Strange thing, after I posted that screenshot of it hanging at 12:12:35 it briefly restarted around 9 hours later, ran for for 90 seconds and then hung again, now in a different place. It has now been stuck for 36 hours so probably won't restart again.

image

We have checked the server logs and there's nothing to suggest any resource limitations or that any process was stopped/started at this time.

When I run multi-thread with surface analyses on it hangs at a different point

image

Finally, when I run surface analyses single threaded it dies in the same place highlighted above, and then when I go in and run the appropriate command I get the attached error.

surface_single_error.txt

There seem to be two problems

1: The atlas file and the functional data have different voxel dims as you can see in this image and explaining this error, also the FoV of the functional image doesn't extend down the brainstem.

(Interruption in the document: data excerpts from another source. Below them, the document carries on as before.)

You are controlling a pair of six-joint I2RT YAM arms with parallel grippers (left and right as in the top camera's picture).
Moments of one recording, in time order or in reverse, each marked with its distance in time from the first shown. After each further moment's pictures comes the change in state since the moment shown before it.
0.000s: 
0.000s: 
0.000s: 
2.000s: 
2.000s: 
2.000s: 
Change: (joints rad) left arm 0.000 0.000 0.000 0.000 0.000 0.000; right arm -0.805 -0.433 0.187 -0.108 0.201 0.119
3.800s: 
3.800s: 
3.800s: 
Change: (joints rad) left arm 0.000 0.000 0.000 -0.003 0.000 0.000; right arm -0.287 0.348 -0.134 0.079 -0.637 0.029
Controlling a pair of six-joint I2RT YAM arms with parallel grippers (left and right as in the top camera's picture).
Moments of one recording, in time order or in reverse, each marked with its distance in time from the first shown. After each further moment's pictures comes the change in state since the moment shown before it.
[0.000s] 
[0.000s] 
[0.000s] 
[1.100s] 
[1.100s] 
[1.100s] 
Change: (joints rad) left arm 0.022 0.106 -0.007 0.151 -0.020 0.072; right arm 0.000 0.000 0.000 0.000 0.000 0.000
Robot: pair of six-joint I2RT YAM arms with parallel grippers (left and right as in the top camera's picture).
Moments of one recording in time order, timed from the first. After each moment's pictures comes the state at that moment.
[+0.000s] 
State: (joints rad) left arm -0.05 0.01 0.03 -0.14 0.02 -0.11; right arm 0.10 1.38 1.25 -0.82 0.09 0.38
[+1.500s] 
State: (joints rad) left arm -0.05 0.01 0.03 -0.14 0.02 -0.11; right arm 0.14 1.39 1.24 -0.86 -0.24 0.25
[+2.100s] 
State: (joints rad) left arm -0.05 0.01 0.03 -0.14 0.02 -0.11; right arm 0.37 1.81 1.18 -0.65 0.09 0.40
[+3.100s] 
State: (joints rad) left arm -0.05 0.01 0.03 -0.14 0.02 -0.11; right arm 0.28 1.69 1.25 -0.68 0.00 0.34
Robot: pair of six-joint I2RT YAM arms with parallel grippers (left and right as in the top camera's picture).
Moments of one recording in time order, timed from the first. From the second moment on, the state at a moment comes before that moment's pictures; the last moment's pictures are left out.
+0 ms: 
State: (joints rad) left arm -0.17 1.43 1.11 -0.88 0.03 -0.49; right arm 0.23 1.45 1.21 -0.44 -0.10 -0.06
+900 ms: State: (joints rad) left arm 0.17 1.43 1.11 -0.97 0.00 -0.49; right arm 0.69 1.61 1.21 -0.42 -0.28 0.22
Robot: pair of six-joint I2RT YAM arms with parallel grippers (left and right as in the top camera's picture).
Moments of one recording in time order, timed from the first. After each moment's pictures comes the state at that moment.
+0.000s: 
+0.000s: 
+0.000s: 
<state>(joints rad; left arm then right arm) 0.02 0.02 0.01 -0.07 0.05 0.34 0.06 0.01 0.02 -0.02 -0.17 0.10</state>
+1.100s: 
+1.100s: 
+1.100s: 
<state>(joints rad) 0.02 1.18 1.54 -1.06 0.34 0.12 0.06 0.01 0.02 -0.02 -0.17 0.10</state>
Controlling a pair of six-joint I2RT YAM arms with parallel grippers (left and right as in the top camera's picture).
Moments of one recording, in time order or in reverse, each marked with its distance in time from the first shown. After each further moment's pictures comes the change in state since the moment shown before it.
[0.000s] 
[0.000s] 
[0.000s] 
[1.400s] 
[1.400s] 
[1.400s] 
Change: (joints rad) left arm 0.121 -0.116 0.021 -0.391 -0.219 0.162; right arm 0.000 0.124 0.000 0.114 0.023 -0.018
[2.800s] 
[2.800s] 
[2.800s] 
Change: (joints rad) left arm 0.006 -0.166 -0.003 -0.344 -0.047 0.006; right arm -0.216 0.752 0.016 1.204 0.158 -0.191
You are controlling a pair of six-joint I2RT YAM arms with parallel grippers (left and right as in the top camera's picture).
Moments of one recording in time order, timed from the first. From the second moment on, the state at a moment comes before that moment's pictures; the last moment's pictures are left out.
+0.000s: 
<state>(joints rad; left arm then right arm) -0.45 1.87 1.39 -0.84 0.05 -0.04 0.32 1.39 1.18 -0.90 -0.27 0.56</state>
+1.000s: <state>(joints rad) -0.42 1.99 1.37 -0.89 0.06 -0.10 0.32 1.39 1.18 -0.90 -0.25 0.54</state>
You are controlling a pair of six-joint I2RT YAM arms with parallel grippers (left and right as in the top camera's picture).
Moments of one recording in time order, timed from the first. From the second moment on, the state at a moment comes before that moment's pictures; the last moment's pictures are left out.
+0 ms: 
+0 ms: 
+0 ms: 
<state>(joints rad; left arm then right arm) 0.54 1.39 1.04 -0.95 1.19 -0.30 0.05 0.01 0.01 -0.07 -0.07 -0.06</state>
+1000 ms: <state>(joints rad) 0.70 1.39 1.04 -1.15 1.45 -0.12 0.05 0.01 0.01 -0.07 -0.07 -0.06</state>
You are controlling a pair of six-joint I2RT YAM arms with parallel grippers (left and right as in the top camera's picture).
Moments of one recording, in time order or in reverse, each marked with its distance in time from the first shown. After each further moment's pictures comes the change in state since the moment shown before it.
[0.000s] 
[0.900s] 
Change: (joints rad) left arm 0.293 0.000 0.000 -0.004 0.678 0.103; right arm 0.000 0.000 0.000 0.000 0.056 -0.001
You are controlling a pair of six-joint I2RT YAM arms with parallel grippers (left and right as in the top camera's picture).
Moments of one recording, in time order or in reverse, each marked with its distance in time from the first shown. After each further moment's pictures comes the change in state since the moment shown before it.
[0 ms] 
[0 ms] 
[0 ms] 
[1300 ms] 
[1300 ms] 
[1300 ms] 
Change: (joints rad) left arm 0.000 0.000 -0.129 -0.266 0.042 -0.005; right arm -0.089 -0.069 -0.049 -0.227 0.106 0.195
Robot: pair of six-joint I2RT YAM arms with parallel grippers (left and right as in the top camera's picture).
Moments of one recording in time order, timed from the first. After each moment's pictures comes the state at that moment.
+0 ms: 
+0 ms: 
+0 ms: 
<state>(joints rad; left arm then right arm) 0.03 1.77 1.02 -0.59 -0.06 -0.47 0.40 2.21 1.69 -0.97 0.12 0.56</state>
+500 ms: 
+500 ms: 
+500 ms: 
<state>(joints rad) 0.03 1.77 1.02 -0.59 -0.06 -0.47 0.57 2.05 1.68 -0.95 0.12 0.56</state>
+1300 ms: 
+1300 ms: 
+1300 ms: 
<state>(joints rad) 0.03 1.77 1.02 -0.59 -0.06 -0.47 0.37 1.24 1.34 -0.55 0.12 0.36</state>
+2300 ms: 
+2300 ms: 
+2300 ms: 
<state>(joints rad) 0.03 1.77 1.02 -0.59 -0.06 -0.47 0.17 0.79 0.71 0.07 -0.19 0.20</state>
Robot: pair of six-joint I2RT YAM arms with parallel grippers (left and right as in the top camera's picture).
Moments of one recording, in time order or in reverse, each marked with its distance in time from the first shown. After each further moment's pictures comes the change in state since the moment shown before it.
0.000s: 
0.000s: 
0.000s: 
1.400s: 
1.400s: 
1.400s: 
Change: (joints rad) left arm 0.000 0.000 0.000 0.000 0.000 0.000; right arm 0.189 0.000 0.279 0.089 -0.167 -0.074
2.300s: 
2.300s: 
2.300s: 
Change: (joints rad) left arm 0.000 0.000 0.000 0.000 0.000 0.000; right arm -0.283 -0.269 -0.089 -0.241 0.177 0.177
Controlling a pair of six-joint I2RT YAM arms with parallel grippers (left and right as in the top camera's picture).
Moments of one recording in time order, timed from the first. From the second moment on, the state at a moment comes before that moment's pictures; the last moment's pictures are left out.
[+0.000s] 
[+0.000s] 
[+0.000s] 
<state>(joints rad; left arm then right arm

While running: wb_command -cifti-create-dense-timeseries /output/working/pipeline_cpac-test_custom_pipeline/cpac_sub-56061_ses-01/post_freesurfer_282/MNINonLinear/Results/task-rest01/task-rest01_temp_subject.dtseries.nii -volume /output/working/pipeline_cpac-test_custom_pipeline/cpac_sub-56061_ses-01/post_freesurfer_282/MNINonLinear/Results/task-rest01/task-rest01.nii.gz /output/working/pipeline_cpac-test_custom_pipeline/cpac_sub-56061_ses-01/post_freesurfer_282/MNINonLinear/ROIs/Atlas_ROIs.2.nii.gz

ERROR: label volume has a different volume space than data volume

image

Secondly the file "task-rest01_AtlasSubcortical_s2.nii.gz" doesn't exist presumably because it wasn't created in the previous step.

I have attached the .yml I am using for the surface analyses single threaded. surface_full_keep_working_single_txt.txt

I hope this is somehow clarifying! Thanks again for the help.

Pneumaethylamine commented 3 weeks ago

When I kill the hanging processes with ctrl+c they output the following text. In case that is useful. Thanks again.

ctrlC_base_multi.txt ctrlC_surface_multi.txt

Pneumaethylamine commented 1 week ago

Hi, any update on this? Thanks.

tamsinrogers commented 1 week ago

Hi @Pneumaethylamine, thank you for the additional information! We are replicating on our end and will hopefully have some more clarification for you soon.

Not sure how helpful this will be as you are mid-run, but for the future, using pre-computed freesurfer directories as opposed to running freesurfer in cpac will usually result in fewer debugging issues.

Will get back to you as soon as possible!